Under the CSL, all Network Operators are required to implement the following measures, as relate to:
- Gain permission before collecting personal data, which must be related to the services of the Network Operator (Article 41);
- Explicitly indicate the purpose, means and scope of the collection and use of personal data (Article 41);
- In the event of data leakage, damage or loss, inform citizens affected, report to the competent government departments and take remedial measures (Article 42);
- Delete or amend, on request, any personal data found to violate the provisions of the CSL (Article 43).
- Establish internal security management systems and operating rules, such as emergency response plans and periodical risk warnings for members, according to a tiered network security protection system (to be released by the State Council) (Articles 21-30);
- Appoint a member of personnel responsible for network security (Article 21);
- Store important data, and personal information gathered or produced during operations in China, within the mainland territory of the PRC;
- When business need requires the transfer of such data out of China, demonstrate the necessity of data export and conduct or submit to a security assessment, depending on the size or importance of data (the specifics of which the CAC has yet to disclose) (Article 37).
Note that while Article 37 only imposes this last provision on CIIOs, controversially, the CAC’s supplementary Measures for the Security Assessment of Outbound Transmission of Personal Information and Critical Data (“Measures”) extend the provision to all Network Operators, scheduling full enforcement for the end of 2018.
Many are concerned that, among the implications of this extension, the administrative hurdles proposed by the Measures will impact upon the ability of a range of companies to conduct cross-border business in a timely manner. It is also ultimately possible that companies unable to demonstrate the “necessity” of data export will need to relocate servers to China, involving significant IT restructurings.
Maintaining Compliance: How should companies respond?
Seeking to ease the concerns of multinationals, the CAC has made assurances that it is not the object of the CSL to obstruct cross-border data flow or China’s integration with the global economy, both of fundamental importance to China’s global economic ambitions. Notably, discourse surrounding the CSL has also often overlooked the fact that the present escalation in cyber governance is not unique to China. Coming into force in May 2018, the EU’s General Data Protection Regulation (“GDPR”) bears remarkable similarity to the CSL in respect of the need to appoint data protection “officers”, report data breaches and justify cross-border data transfers.
Nonetheless, China’s historic restriction of the freedom of information and newly professed goal of asserting “internet sovereignty” have sparked concerns over the potential for arbitrary implementation of the new law. Severe penalties for violations of the CSL, including the cancellation of business licenses and fines of up to RMB 1,000,000 (approximately USD 150,000), have done little to allay these concerns.
Given the potential scope and impact of the CSL, companies are advised to take preparatory measures as soon as possible.
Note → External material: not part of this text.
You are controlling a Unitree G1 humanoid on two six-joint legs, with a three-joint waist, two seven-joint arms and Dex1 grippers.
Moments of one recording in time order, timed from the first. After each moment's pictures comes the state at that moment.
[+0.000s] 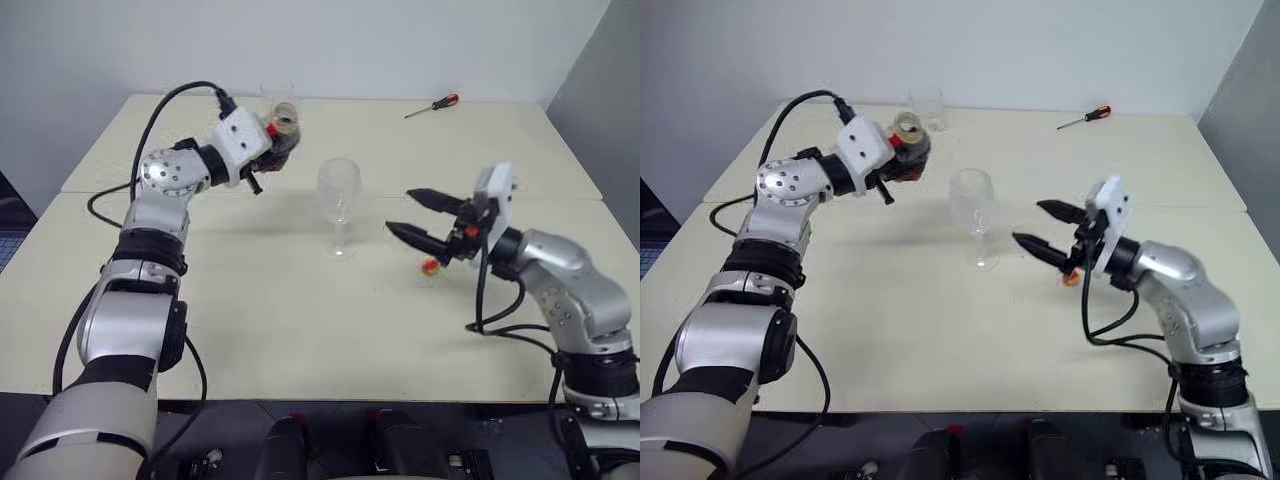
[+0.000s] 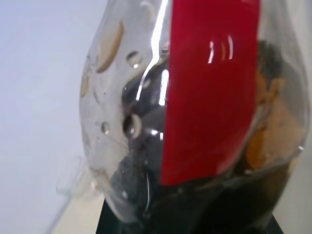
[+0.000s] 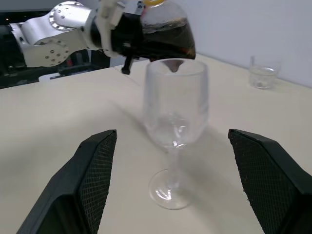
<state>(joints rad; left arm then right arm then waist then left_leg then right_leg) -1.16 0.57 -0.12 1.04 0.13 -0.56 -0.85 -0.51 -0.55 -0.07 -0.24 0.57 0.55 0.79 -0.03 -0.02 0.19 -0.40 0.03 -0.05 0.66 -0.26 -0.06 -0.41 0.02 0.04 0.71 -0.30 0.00</state>
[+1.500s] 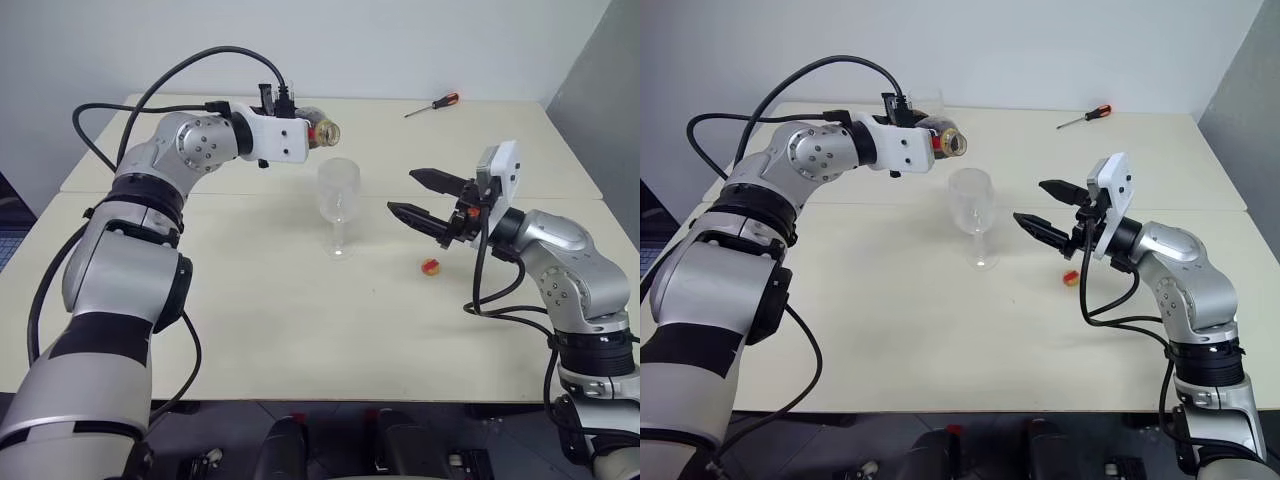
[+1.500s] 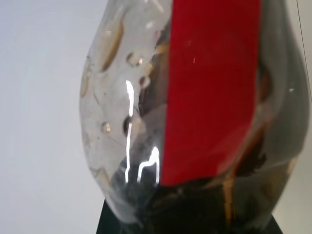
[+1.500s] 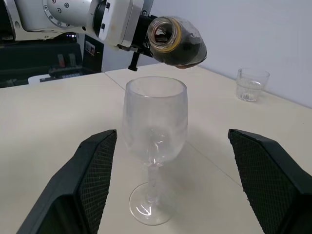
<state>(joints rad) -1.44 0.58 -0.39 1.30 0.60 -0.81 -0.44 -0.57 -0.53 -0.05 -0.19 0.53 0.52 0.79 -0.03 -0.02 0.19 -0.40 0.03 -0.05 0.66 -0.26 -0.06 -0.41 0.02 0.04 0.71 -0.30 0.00</state>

These should include:
- Reviewing privacy policies to ensure compliance with new provisions on data collection;
- Appointing responsible network security personnel and staff to monitor the release of implementing regulations;
- Conducting internal audits, creating checklists of issues to address and protocols to establish;
- Determining whether company could be categorised as a CIIO, and identifying any additional obligations;
- Understanding the potential implications of data localization for data storage.
Only the forthcoming implementing regulations, which the CAC and State Council may issue at any time, will reveal the wider implications of the new law. Multinational companies operating in China are advised to monitor closely these on-going developments in the evolution of China’s cybersecurity regime.